The concerns most people bring up when we tell them about our adventure have long been dealt with. We saved long and hard, and we are going to be financially stable even without an income for the next year or so. It will be tough for us to be away from our families for so long, but it IS 2012. There is Skype. And email. And Facebook. And this blog. Really, we’re closer to our families now when we’re in Peru, than my Grandma was to her sisters and parents when, in 1970 (or so), she and my Grandpa and their three kids (Dad among them) packed up and left Kansas for Oregon.
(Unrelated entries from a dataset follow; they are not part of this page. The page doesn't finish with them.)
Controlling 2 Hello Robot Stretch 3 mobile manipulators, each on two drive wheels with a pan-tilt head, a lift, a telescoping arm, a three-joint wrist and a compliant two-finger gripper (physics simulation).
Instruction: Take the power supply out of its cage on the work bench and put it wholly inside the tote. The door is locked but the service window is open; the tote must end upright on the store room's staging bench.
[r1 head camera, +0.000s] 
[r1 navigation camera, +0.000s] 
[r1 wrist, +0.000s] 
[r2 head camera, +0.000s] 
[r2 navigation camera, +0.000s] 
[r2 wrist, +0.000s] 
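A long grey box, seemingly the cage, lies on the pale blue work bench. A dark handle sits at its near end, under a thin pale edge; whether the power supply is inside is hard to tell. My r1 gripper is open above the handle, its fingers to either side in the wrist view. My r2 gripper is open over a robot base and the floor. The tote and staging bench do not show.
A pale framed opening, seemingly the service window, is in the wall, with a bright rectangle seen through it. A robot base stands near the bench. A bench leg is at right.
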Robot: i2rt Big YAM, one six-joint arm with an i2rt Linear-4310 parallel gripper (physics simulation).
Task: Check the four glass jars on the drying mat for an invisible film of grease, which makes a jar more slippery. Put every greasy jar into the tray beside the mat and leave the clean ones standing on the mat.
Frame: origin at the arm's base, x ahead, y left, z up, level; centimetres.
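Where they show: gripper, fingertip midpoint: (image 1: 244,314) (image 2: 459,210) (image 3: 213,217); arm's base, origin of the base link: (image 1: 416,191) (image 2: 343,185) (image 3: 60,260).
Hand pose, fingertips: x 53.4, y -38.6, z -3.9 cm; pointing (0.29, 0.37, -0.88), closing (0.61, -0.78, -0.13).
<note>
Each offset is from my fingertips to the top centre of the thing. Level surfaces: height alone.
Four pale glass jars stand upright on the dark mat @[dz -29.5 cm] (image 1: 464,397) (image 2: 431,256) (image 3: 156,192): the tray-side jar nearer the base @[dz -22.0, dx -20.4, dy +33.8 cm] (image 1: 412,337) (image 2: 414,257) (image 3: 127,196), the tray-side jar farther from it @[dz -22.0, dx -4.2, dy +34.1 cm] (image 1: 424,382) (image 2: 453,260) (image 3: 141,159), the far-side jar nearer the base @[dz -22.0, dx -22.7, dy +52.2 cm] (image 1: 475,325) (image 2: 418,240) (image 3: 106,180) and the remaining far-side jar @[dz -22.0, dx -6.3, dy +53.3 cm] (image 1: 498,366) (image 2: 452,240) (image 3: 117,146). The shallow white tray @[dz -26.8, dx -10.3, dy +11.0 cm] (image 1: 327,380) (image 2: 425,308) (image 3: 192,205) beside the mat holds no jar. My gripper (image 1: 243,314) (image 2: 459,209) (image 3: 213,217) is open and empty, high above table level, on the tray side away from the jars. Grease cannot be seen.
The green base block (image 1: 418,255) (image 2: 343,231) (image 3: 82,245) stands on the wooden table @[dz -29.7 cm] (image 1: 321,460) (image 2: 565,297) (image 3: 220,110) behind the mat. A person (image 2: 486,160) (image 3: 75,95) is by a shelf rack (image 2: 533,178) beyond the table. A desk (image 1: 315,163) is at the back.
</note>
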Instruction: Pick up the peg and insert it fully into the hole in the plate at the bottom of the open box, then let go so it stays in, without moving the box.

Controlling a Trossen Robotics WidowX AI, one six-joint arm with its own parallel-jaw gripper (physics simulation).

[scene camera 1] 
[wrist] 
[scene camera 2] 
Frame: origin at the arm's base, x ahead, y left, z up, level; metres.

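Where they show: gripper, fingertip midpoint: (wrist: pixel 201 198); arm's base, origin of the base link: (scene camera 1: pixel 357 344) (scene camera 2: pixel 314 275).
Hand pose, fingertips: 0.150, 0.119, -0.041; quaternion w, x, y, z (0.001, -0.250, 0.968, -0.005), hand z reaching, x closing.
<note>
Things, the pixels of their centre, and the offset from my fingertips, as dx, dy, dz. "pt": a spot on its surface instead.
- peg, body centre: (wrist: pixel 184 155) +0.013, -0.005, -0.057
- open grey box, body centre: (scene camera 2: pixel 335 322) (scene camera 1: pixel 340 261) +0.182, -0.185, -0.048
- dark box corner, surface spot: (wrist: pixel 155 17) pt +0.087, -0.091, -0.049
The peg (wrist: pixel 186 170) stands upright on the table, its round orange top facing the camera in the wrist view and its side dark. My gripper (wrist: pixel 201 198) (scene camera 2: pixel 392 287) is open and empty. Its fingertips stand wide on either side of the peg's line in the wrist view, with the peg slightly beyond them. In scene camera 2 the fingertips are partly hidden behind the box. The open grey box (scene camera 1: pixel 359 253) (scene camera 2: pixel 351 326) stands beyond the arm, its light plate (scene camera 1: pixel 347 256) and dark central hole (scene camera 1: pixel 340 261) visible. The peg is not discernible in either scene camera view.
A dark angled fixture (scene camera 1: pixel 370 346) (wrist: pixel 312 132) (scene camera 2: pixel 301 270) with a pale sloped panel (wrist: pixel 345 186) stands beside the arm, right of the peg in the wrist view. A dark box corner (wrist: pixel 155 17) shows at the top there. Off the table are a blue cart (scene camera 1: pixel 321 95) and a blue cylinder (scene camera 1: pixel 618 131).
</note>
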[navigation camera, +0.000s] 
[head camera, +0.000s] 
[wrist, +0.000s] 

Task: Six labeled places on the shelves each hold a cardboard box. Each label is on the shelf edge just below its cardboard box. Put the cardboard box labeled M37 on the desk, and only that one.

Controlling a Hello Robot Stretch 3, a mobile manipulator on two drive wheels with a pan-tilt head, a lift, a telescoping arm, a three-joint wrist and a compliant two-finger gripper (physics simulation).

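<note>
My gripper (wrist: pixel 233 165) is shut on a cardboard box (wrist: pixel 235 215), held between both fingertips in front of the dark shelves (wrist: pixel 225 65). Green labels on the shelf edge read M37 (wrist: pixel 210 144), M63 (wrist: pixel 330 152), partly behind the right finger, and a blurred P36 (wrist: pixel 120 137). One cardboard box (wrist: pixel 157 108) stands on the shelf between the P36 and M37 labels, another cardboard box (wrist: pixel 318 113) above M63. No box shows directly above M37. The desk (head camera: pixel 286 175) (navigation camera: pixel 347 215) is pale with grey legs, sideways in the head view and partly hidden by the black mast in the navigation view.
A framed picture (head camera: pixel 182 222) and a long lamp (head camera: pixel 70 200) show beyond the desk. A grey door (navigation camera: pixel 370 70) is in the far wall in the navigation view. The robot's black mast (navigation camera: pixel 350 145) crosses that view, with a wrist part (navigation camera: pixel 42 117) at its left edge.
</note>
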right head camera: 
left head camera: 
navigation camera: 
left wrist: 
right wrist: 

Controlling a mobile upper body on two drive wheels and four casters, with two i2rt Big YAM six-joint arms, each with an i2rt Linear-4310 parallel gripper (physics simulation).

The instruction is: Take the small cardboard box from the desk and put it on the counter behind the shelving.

Sure the mileage is greater, but the effective distance is negligible. It’s unlikely I’ll have any trouble really communicating with the people I need to communicate with. It’s even pretty likely that I’ll get to watch all of the Husky football games via (not-so-legal) Internet streams. My friends are going to Skype me into the tailgate party, though I’ll have to provide my own beer; technology still has some hurdles to jump after all.
Really, I’m not sure what I’ve spent most of the past two or three days dreading. I should be stoked and instead I’m numb. I’m not really depressed. I guess you’d call it stress, but frankly, I don’t get stressed, and now I know why. This shit is stupid. I can be cranky with the best of them, but usually I have a good reason, like lack of sleep or the Nick-Holt-era third down defense.
I’m really just rambling now. Mostly, I guess it comes down to this. I am excited. I just decided. That’s it. Done. No more worries. No more sadness. Just looking forward. Meg and I are going to accomplish a long-standing dream, goal, aspiration and hope all in one fell swoop over the next day, week, month and year. We are going to live abroad. We are going to speak Spanish every day. We are going to give of ourselves to a group of people whose lives make my whining rant an embarrassment to read. We are doing the right thing. We are doing the thing we should be doing. We are doing the thing we’ve dreamed of doing, and I’ll be damned if I’m going let a little uncertainty and last-minute stress make that dream a nightmare. Peru, here we come. You’re gonna love us, and I know we’ll love you right back … after all, it’s what I do.